**Task material**:
···

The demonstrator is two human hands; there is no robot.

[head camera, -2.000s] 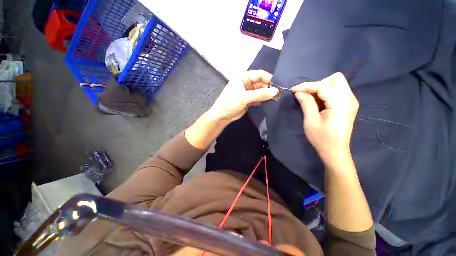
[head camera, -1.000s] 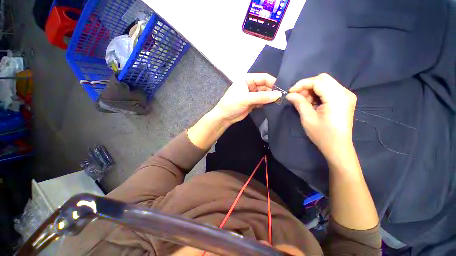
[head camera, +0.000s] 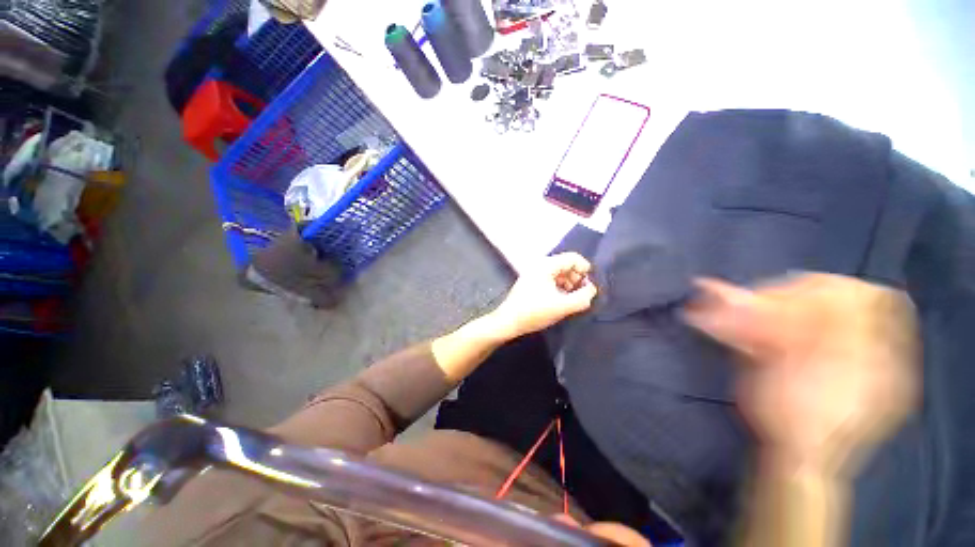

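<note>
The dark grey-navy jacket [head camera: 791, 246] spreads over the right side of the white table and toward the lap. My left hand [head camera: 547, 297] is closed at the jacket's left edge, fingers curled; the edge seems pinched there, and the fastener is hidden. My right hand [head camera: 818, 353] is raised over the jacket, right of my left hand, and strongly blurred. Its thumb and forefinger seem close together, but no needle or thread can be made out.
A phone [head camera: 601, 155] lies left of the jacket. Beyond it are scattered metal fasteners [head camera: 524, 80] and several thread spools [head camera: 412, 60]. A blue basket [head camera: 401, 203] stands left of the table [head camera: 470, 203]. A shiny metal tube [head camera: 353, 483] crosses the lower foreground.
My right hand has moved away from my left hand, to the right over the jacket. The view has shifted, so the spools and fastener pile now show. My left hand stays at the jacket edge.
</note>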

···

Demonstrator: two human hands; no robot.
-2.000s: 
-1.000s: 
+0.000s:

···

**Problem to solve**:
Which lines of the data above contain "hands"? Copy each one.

**Response**:
The demonstrator is two human hands; there is no robot.
Demonstrator: two human hands; no robot.

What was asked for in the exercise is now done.